“Young woman, you are impertinent,” he said, drawing his shoulders upward and his neck inward very much like a corpulent turtle in a state of exasperation. He was laughable. Carmel smiled and he saw the derision in her eyes. It must have been maddening to a man accustomed for years to deference and to adulation—maddening and not to be understood. “I have warned you,” he said. “My patience nears the breaking point.”
“And then?” Carmel asked.
For the first time she saw the man, the real Abner Fownes. Lines, cultivated by years of play-acting in a character part, disappeared from his face. His chins seemed to decrease in number; his cheeks to become less pudgy; his eyes less staring and fatuous. His jaw showed strong and ruthless; his eyes turned cold and deadly and intelligent. She saw in him a man capable of planning, of directing, of commanding other men—a man who would pause before no obstacle, a man whose absurd body was but a convenient disguise for a powerful, sinister personality. He was no longer ridiculous; he was dangerous, impressive.
“Miss Lee,” he said, “for reasons of your own you have gone out of your way to antagonize me.... I was attracted to you. I would have been your friend. I credited you with brains and ability. I would even have made you Mrs. Fownes.... You would have been a credit to me as my wife—I believed. But you are not intelligent. You are very foolish.”

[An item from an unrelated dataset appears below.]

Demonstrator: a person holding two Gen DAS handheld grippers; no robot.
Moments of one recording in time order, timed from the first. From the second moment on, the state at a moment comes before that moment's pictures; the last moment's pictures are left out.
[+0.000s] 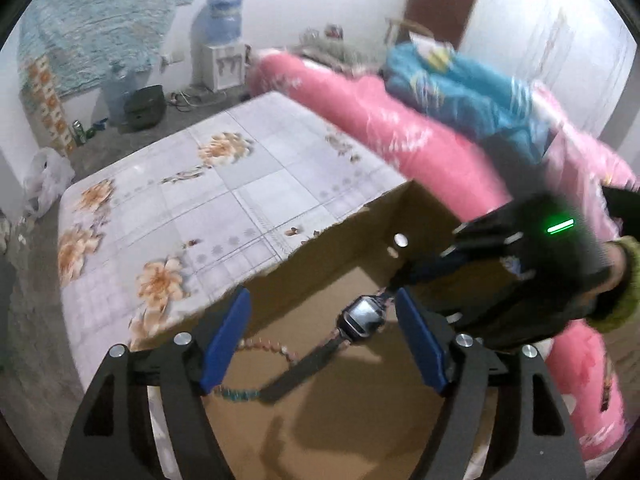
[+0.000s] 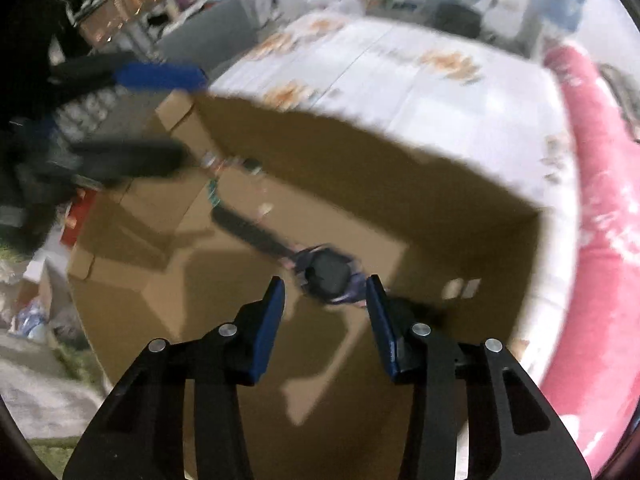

There was no threat, no rancor. There was even a certain courtesy and dignity in his manner, but it frightened her more than rage and bluster could have done. It was the manner of one who has made up his mind. His eyes held her eyes, and a feeling of helplessness spread over her like some damp, cold wrapping.
“If you do not return to Gibeon,” he said, “I will forget your antagonism.”
“What are you saying?”
“Your presence in Gibeon has become an annoyance. If you do not return—it will be wise.”
“Not return!... To Gibeon, and to the Free Press! You are absurd.”
“In a few days there will be no Free Press,” he said.